Todd Derrick J, McHeyzer-Williams Louise J, Kowal Czeslawa, Lee Ann-Hwee, Volpe Bruce T, Diamond Betty, McHeyzer-Williams Michael G, Glimcher Laurie H
Department of Immunology and Infectious Diseases, Harvard School of Public Health, Boston, MA 02115, USA.
J Exp Med. 2009 Sep 28;206(10):2151-9. doi: 10.1084/jem.20090738. Epub 2009 Sep 14.

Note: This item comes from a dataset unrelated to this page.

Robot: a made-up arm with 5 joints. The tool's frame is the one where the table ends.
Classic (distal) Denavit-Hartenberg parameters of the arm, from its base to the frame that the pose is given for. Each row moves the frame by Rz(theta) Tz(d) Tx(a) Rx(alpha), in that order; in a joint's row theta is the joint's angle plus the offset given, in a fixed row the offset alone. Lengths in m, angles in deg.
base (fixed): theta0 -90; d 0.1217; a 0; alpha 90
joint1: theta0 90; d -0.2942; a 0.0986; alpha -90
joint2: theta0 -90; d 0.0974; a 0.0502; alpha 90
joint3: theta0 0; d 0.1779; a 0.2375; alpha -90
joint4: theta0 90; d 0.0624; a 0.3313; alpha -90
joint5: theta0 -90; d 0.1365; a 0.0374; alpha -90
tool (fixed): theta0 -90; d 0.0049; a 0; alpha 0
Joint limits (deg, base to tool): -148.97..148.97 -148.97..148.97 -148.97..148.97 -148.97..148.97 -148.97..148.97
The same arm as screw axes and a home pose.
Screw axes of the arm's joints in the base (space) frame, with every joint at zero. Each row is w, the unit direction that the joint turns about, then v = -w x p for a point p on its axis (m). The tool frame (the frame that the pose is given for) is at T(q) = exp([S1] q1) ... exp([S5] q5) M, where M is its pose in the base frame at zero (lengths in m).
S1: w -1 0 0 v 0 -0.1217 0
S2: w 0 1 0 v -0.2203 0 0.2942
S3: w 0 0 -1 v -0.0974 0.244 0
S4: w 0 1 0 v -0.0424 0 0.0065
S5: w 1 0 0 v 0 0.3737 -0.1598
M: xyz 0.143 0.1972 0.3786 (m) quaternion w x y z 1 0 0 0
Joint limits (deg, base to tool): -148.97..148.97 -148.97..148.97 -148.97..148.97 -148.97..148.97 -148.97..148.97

The unfolded protein response (UPR) is a stress response pathway that is driven by the increased load of unfolded proteins in the endoplasmic reticulum of highly secretory cells such as plasma cells (PCs). X box binding protein 1 (XBP1) is a transcription factor that mediates one branch of the UPR and is crucial for the development of antibody-secreting PCs. PCs represent only one class of terminally differentiated B cells, however, and little is known about the role for XBP1 in the other class: memory B cells. We have developed an XBP1(fl/fl) CD19(+/cre) conditional knockout (XBP1(CD19)) mouse to build upon our current understanding of the function of XBP1 in PC differentiation as well as to explore the role of XBP1 in memory cell development. Using this model, we show that XBP1(CD19) mice are protected from disease in an autoantibody-mediated mouse lupus model. We also identify a novel developmental stage at which B cells express the traditional PC marker CD138 (syndecan-1) but have yet to undergo XBP1-dependent functional and morphological differentiation into antibody-secreting cells. Finally, we show that memory B cells develop normally in XBP1(CD19) mice, demonstrating that XBP1-mediated functions occur independently of any memory cell lineage commitment.
未折叠蛋白反应(UPR)是一种应激反应途径,由浆细胞(PC)等高分泌细胞内质网中未折叠蛋白负荷增加所驱动。X盒结合蛋白1(XBP1)是一种转录因子,介导UPR的一个分支,对分泌抗体的PC的发育至关重要。然而,PC仅代表终末分化B细胞的一类,关于XBP1在另一类细胞即记忆B细胞中的作用知之甚少。我们构建了XBP1(fl/fl) CD19(+/cre)条件性敲除(XBP1(CD19))小鼠,以加深我们目前对XBP1在PC分化中功能的理解,并探索XBP1在记忆细胞发育中的作用。利用该模型,我们发现XBP1(CD19)小鼠在自身抗体介导的小鼠狼疮模型中对疾病具有抵抗力。我们还确定了一个新的发育阶段,此时B细胞表达传统的PC标志物CD138(多配体蛋白聚糖-1),但尚未经历XBP1依赖的功能和形态分化成为分泌抗体的细胞。最后,我们表明记忆B细胞在XBP1(CD19)小鼠中正常发育,这表明XBP1介导的功能独立于任何记忆细胞谱系定向而发生。